**WORK REQUIRED**
All of the data is to be printed exactly, though the images must be left off.

Stored dataset items
══════

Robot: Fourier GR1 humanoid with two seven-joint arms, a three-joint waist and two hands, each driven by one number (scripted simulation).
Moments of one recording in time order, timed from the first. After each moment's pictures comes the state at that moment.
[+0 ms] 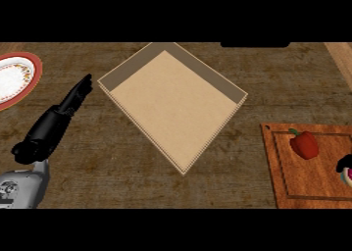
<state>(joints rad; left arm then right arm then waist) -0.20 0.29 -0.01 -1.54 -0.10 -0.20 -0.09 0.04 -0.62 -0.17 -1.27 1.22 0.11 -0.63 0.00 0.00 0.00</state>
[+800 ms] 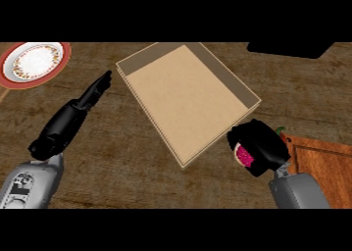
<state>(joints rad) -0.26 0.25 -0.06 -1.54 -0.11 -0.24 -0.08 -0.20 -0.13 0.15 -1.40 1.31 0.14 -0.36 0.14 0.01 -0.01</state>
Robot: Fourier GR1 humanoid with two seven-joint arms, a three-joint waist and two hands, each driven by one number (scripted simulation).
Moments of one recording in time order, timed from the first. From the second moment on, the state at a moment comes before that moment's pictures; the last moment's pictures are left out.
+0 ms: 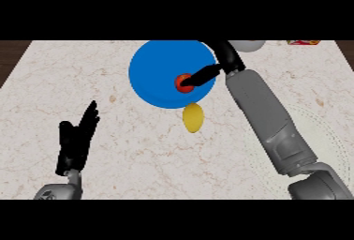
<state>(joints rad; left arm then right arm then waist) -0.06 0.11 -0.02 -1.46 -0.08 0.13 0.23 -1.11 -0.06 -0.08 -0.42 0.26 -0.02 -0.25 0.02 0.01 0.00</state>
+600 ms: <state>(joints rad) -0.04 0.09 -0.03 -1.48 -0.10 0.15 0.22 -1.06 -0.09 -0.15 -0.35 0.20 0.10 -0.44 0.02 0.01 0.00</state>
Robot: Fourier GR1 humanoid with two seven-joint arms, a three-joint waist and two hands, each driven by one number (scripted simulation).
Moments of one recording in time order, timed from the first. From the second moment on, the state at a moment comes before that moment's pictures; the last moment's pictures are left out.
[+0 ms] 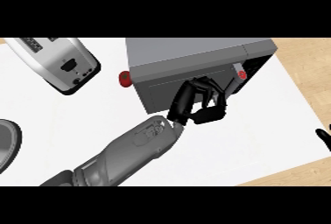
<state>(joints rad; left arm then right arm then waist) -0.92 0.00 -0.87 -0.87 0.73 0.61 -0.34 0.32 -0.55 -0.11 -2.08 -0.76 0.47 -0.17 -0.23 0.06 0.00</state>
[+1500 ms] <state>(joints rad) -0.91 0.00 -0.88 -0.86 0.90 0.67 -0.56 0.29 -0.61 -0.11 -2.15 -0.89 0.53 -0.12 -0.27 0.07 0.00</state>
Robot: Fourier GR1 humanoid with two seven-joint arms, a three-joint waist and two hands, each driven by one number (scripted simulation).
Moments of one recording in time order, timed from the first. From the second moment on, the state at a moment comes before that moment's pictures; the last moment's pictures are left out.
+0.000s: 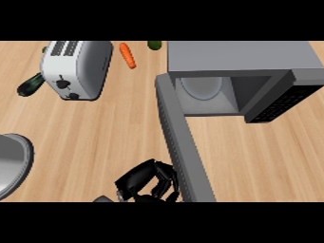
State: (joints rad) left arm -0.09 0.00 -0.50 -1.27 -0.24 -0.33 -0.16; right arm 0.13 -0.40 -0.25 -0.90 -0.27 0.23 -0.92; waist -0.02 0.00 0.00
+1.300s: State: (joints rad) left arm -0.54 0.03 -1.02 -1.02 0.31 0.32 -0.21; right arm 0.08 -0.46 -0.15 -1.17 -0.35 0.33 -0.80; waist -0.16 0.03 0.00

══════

**RESPONSE BELOW**
Robot: Fourier GR1 humanoid with two seven-joint arms, a three-joint waist and two hands, each driven by one number (scripted simulation).
Moments of one recording in time order, timed from the first. After each moment's pictures comes the state at that moment.
[+0 ms] 
<state>(joints rad; left arm then right arm then waist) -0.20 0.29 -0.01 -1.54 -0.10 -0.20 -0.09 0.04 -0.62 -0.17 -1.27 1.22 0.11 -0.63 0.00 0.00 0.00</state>
[+800 ms] 
<state>(joints rad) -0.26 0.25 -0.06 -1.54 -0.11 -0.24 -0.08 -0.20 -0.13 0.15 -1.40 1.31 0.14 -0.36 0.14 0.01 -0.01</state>
Robot: Fourier GR1 humanoid with two seven-joint arms, a three-joint waist and two hands, each driven by one number (scripted simulation).
Moments of one recording in time order, timed from the first. From the second moment on, the state at a moment comes before that moment's pictures; the last moment's pictures are left out.
+0 ms: 
<state>(joints rad; left arm then right arm then waist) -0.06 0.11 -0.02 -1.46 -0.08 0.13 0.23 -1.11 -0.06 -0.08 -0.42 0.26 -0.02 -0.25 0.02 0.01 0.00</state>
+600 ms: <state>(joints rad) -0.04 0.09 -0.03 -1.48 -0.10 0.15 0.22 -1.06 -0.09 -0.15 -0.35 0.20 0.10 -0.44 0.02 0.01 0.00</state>
Robot: Fourier GR1 humanoid with two seven-joint arms, a three-joint waist and two hands, each driven by one number (scripted simulation).
Moments of one recording in time order, timed from the first. From the second moment on, the state at a moment comes before that moment's pictures; the last moment's pictures are left out.
[+0 ms] 
<state>(joints rad; left arm then right arm then waist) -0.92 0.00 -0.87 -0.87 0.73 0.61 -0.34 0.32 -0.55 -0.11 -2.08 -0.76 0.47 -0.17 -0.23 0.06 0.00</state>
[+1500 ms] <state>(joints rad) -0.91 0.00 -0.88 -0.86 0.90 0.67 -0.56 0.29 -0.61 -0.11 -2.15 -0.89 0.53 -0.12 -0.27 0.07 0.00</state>
Robot: Fourier GR1 humanoid with two seven-joint arms, a three-joint waist and two hands, each driven by one number (scripted simulation).
Moments of one recording in time order, timed from the first. From the second moment on, the state at a moment comes before that moment's pictures; the last moment's pictures are left out.
+0.000s: 
State: (joints rad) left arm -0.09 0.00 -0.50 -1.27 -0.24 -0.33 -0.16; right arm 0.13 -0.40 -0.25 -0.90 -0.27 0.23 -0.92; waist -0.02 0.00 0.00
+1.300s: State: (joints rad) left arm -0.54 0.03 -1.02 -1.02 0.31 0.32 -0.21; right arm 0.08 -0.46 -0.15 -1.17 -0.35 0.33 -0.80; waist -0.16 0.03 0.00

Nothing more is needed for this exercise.